La Mayflower II, come è stata prevedibilmente chiamata la nave ormeggiata a poca distanza dalla pietra, è un veliero costruito dall’ente museale di Plymouth perfettamente funzionante, che viene occasionalmente spostato nel corso di commemorazioni ed eventi. Con l’unica concessione moderna di un impianto elettrico a bordo, principalmente incluso per ragioni di sicurezza.
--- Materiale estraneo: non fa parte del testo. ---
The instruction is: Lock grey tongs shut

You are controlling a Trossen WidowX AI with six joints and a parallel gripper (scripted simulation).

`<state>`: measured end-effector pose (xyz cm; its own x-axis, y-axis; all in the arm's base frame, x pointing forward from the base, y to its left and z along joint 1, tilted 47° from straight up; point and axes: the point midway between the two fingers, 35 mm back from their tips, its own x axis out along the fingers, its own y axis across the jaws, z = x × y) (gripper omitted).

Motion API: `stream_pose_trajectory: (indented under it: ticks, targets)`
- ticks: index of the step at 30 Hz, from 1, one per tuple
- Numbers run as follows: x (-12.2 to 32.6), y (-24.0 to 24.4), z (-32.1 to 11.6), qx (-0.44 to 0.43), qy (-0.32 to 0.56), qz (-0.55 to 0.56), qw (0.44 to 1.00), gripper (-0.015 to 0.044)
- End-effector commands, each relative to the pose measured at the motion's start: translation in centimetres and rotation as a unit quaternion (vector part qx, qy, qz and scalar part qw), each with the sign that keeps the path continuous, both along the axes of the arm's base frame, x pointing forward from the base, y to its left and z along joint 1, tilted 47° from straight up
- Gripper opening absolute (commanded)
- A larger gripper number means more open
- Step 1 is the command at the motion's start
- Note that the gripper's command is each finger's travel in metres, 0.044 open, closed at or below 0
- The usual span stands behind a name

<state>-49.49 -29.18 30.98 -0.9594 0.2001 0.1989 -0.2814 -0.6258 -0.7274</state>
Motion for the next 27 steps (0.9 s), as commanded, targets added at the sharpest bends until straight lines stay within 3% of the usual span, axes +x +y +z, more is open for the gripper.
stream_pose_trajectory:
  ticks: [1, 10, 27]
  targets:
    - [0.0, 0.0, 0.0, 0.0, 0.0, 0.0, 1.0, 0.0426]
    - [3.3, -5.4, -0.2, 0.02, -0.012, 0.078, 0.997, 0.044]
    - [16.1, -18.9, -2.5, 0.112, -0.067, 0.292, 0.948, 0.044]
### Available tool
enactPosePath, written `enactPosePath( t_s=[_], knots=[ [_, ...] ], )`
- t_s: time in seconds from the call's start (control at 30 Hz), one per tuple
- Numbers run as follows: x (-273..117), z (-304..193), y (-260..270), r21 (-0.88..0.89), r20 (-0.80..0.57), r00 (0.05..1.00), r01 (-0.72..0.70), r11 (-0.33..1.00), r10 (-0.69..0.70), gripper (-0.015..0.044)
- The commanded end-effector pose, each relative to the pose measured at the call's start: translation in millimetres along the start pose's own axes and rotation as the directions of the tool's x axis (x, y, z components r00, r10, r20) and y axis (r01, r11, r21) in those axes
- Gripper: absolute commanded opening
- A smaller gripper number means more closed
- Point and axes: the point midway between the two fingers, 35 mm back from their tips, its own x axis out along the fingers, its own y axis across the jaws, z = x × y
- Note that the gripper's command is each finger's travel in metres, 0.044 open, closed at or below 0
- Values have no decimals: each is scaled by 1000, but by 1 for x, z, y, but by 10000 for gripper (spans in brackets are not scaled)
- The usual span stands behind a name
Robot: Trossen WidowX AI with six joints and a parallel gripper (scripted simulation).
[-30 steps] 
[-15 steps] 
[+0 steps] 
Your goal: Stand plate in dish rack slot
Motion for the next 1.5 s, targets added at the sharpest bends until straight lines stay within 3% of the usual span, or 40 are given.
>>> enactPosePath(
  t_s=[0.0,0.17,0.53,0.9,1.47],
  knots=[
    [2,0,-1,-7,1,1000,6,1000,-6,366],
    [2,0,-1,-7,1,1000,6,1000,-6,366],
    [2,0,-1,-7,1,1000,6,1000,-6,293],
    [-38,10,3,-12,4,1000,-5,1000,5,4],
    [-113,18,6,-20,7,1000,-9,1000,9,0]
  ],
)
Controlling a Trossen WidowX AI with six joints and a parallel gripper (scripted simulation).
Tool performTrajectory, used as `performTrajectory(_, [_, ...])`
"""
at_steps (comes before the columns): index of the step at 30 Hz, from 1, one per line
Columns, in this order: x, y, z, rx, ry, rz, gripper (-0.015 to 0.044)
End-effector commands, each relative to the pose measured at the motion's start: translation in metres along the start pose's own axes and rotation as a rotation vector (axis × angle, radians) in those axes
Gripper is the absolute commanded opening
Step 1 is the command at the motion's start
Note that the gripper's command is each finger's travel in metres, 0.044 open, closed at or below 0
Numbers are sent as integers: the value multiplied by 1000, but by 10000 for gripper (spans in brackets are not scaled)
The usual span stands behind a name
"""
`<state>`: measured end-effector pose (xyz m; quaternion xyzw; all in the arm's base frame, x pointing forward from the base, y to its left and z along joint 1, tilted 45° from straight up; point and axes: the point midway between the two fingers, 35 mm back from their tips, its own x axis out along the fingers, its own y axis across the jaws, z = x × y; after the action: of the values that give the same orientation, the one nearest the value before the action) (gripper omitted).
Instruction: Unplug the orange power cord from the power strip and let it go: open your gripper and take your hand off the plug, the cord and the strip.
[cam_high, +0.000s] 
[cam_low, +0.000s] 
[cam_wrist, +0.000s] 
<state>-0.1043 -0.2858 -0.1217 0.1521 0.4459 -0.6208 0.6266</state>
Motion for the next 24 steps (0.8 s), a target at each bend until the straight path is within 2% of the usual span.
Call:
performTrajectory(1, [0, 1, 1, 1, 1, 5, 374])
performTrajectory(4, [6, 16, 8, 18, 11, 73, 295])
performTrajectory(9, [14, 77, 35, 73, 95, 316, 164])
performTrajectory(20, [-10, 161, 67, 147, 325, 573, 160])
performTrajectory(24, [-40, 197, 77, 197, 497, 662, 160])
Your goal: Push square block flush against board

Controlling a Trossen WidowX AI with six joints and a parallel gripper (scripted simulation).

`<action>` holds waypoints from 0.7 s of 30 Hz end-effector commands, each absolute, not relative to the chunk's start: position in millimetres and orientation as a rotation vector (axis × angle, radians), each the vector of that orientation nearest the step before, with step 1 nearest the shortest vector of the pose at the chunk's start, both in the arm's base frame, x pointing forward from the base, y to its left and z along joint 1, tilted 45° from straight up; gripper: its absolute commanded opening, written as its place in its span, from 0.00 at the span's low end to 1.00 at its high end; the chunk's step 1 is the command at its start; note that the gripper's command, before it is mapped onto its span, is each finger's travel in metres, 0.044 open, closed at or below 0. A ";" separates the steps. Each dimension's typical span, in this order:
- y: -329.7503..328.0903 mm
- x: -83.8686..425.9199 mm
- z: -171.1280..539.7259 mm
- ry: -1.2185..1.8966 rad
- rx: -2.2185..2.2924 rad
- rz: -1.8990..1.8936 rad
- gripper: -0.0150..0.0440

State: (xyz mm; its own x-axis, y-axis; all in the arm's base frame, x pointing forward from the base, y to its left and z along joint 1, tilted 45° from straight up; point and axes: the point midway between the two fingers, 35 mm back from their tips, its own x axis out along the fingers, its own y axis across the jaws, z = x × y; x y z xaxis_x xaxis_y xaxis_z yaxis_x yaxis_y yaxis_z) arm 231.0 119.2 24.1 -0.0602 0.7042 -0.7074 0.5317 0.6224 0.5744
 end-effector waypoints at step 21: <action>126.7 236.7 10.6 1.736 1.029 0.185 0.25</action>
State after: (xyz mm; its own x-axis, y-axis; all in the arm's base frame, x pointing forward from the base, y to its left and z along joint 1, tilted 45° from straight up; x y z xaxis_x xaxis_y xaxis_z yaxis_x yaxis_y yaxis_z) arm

Come parte di un complesso di punti di riferimento che comprende anche il già citato museo etnografico (un tempo “piantagione”) di Plymouth, il gruppo statuario allegorico del Monumento Nazionale degli Antenati e la fedele ricostruzione risalente al 1956 della nave Mayflower ancorata permanentemente di fronte al porto, la roccia di Plymouth viene resta spesso impressa nella memoria dei turisti che visitano la città. Con voti e recensioni ragionevolmente positivi, nonostante l’inclusione a più riprese negli elenchi irriverenti delle “peggiori attrazioni turistiche degli Stati Uniti”. La roccia di Plymouth è dopo tutto, semplicemente una roccia ed il peso complessivo che la caratterizza non supera probabilmente oggi le tre o quattro tonnellate. Essa non ha, in altri termini, alcun tratto distintivo particolare nonostante ed in molti dubitano in maniera ragionevole della sua effettiva autenticità. Eppure non è forse vero che la sua qualifica di oggetto storico dura, ormai, da 282 anni? Facendone un simbolo al pari di oggetti anche più antichi di almeno due terzi della storia statunitense. Assieme ad innumerevoli altri sassi di cui, per una ragione o per l’altra, non è mai importato niente a nessuno. Ma forse è proprio questo il paradosso, da cui deriva l’imprescindibilmente soggettiva comprensione della realtà.